Activity: Copy out all the lines of the data that hold the word "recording".

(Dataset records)
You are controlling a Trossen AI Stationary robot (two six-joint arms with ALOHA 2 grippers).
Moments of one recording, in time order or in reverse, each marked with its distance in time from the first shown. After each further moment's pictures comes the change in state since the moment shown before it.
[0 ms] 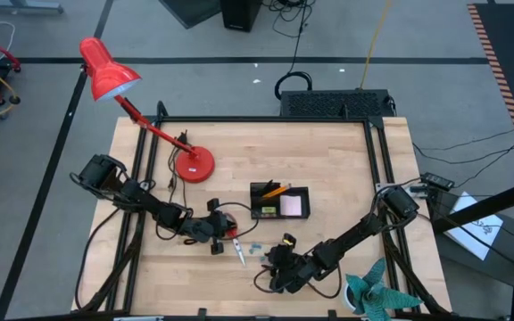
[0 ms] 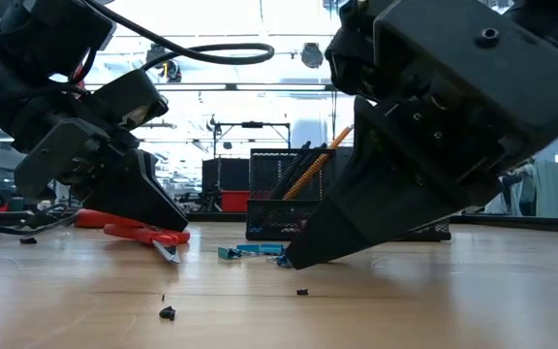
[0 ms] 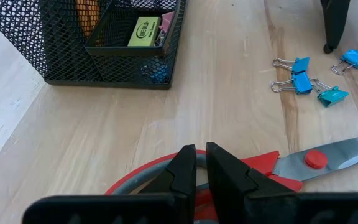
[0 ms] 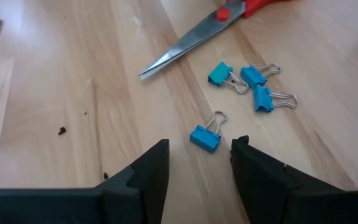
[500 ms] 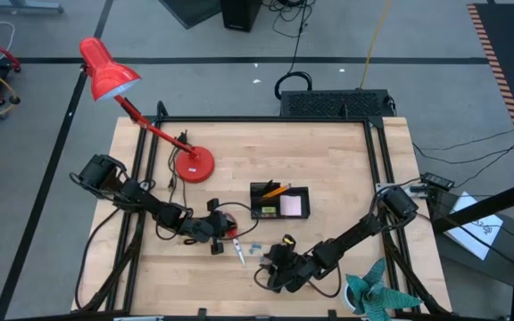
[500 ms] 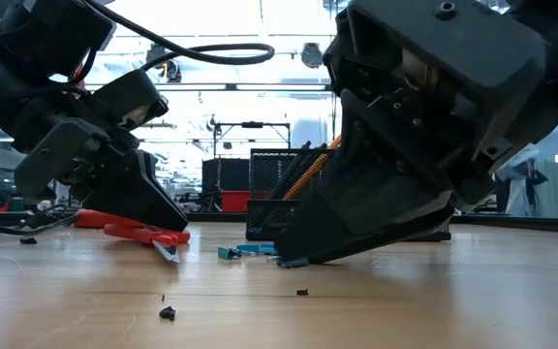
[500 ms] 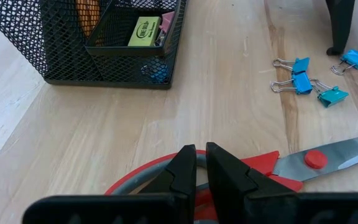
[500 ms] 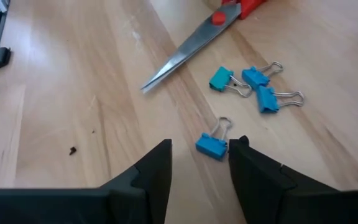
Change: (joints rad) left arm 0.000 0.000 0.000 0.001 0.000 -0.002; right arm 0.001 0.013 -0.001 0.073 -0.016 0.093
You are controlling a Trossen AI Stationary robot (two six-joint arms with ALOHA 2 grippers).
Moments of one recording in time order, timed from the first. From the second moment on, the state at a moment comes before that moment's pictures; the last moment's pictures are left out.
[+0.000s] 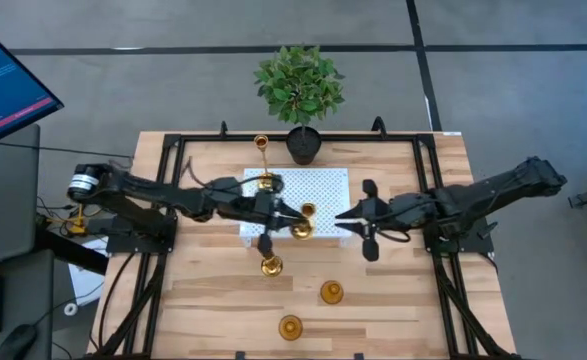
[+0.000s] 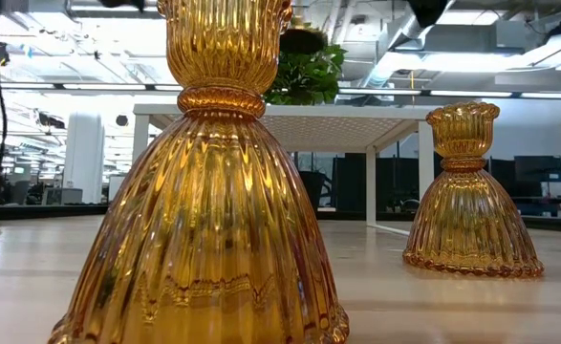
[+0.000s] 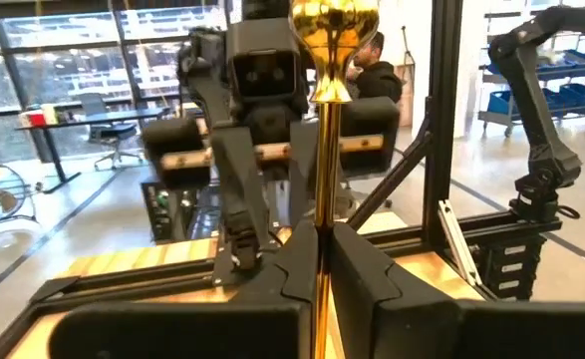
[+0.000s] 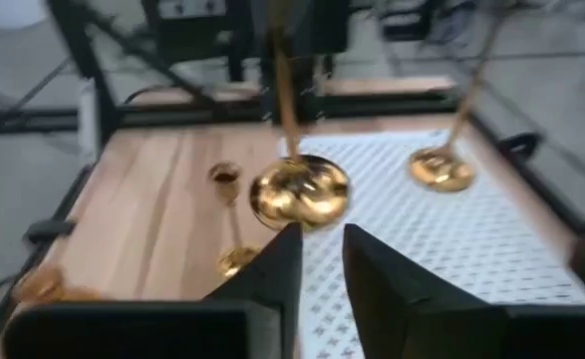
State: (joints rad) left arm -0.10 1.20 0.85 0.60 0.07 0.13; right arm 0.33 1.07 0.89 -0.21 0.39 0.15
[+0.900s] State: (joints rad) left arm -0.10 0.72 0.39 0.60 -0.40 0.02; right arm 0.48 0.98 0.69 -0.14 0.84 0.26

Exercise answer:
Moments of one recording, in time order or in reverse, each marked with its distance in time from the first shown. After each further moment's pictures comes the change in state since the moment shown before it.
Moments of one recording in time order, timed from the first. From the second moment on, the state at a moment comes before that moment's pictures; the last moment's pictures are left out.

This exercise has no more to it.